### Task
Every line of the material is to be duplicated precisely.

### Input records
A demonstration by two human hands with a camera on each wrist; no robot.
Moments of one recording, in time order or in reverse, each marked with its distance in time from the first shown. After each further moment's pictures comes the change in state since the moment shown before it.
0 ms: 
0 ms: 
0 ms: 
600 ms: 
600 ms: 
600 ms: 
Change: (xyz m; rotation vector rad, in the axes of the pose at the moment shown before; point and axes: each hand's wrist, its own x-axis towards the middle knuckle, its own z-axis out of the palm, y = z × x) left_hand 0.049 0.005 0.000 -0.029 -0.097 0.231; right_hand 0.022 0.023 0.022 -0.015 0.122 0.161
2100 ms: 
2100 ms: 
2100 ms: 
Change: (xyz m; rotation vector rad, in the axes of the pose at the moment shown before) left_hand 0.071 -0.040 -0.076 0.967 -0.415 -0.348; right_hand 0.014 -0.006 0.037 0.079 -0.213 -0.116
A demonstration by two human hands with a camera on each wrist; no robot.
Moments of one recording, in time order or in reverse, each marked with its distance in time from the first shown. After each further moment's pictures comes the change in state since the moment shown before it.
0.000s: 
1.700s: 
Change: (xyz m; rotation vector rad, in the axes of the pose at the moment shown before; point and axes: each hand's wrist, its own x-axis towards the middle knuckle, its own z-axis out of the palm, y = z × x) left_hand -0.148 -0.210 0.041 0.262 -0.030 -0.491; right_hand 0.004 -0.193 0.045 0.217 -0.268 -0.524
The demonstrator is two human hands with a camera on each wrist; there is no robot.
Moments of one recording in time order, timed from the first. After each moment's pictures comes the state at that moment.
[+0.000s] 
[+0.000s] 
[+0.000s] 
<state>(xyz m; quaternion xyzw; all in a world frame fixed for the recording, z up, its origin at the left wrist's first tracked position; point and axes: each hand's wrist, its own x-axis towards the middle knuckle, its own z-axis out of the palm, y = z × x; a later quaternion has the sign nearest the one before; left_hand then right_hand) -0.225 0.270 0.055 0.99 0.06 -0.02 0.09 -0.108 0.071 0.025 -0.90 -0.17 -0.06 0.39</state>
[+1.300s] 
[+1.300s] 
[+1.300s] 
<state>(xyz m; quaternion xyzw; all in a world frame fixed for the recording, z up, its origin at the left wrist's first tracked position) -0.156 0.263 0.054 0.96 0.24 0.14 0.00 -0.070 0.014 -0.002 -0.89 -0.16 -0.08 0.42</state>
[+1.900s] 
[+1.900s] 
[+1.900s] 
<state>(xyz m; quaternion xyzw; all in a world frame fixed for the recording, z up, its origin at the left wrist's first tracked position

### Your response
A demonstration by two human hands with a camera on each wrist; no robot.
Moments of one recording, in time order or in reverse, each marked with its distance in time from the first shown. After each further moment's pictures comes the change in state since the moment shown before it.
0 ms: 
0 ms: 
0 ms: 
600 ms: 
600 ms: 
600 ms: 
Change: (xyz m; rotation vector rad, in the axes of the pose at the moment shown before; point and axes: each hand's wrist, its own x-axis towards the middle knuckle, its own z-axis out of the palm, y = z × x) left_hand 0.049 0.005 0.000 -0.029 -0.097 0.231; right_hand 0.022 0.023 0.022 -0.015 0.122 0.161
2100 ms: 
2100 ms: 
2100 ms: 
Change: (xyz m; rotation vector rad, in the axes of the pose at the moment shown before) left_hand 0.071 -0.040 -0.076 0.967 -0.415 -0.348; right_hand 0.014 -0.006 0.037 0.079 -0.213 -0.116
A demonstration by two human hands with a camera on each wrist; no robot.
Moments of one recording, in time order or in reverse, each marked with its distance in time from the first shown. After each further moment's pictures comes the change in state since the moment shown before it.
0.000s: 
1.700s: 
Change: (xyz m; rotation vector rad, in the axes of the pose at the moment shown before; point and axes: each hand's wrist, its own x-axis towards the middle knuckle, its own z-axis out of the palm, y = z × x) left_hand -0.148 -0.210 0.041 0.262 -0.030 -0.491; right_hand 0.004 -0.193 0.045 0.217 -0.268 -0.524
The demonstrator is two human hands with a camera on each wrist; there is no robot.
Moments of one recording in time order, timed from the first. After each moment's pictures comes the state at that moment.
[+0.000s] 
[+0.000s] 
[+0.000s] 
<state>(xyz m; quaternion xyzw; all in a world frame fixed for the recording, z up, its origin at the left wrist's first tracked position; point and axes: each hand's wrist, its own x-axis towards the middle knuckle, its own z-axis out of the palm, y = z × x; a later quaternion has the sign nearest the one before; left_hand then right_hand) -0.225 0.270 0.055 0.99 0.06 -0.02 0.09 -0.108 0.071 0.025 -0.90 -0.17 -0.06 0.39</state>
[+1.300s] 
[+1.300s] 
[+1.300s] 
<state>(xyz m; quaternion xyzw; all in a world frame fixed for the recording, z up, its origin at the left wrist's first tracked position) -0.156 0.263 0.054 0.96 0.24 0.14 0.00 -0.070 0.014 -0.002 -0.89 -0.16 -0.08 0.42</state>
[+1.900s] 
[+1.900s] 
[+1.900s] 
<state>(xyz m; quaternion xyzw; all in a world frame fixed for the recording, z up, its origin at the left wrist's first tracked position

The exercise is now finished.